**Exercise requirements**
Lines with the word "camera" in them must be copied from the records below.

**Material to process**
************

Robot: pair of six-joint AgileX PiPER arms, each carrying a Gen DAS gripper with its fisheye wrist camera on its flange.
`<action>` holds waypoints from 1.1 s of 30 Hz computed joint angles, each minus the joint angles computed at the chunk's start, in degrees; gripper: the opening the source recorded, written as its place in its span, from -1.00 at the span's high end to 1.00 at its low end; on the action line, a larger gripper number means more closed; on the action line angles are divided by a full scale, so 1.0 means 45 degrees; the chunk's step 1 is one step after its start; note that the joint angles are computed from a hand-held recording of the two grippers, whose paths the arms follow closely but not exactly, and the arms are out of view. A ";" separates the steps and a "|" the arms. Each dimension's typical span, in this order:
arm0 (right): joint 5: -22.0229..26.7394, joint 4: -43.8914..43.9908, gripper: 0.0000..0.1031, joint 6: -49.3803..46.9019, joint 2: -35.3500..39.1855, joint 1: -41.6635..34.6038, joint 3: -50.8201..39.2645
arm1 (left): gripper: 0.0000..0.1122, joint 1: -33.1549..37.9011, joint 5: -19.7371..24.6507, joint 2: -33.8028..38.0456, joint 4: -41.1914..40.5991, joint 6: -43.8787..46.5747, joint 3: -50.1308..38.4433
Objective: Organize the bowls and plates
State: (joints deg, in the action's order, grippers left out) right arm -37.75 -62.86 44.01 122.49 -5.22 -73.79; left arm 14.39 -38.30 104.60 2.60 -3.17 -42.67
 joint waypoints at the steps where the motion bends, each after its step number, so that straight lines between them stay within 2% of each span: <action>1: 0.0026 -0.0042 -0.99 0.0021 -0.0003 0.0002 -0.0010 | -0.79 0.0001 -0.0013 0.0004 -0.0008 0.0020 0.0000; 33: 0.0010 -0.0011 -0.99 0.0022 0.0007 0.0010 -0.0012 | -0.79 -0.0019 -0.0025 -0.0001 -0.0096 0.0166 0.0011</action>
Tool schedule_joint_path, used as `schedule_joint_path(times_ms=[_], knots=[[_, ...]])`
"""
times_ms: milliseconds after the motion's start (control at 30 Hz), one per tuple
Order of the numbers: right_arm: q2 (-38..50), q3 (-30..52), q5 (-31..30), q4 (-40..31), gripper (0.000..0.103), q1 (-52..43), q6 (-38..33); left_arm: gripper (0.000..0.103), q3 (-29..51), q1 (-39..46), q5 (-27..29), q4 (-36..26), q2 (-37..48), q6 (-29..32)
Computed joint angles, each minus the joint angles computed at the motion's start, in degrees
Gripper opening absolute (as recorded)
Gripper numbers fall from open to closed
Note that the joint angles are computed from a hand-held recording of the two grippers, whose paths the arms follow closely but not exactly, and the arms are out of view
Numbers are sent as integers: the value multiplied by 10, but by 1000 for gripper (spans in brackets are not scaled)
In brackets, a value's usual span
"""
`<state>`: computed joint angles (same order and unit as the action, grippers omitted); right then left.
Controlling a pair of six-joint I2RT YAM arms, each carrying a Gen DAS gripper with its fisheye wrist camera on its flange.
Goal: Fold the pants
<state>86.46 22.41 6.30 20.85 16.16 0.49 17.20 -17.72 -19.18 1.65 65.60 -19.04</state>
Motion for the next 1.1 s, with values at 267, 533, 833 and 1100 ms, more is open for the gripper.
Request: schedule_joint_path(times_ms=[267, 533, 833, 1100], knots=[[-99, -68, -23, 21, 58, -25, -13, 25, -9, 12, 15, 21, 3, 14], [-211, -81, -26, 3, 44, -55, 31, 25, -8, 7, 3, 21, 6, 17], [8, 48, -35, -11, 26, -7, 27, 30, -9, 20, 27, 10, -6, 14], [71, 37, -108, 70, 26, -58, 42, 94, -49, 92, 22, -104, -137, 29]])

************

**Written response**
Robot: pair of six-joint AgileX PiPER arms, each carrying a Gen DAS gripper with its fisheye wrist camera on its flange.
Controlling a pair of six-joint I2RT YAM arms, each carrying a Gen DAS gripper with its fisheye wrist camera on its flange.

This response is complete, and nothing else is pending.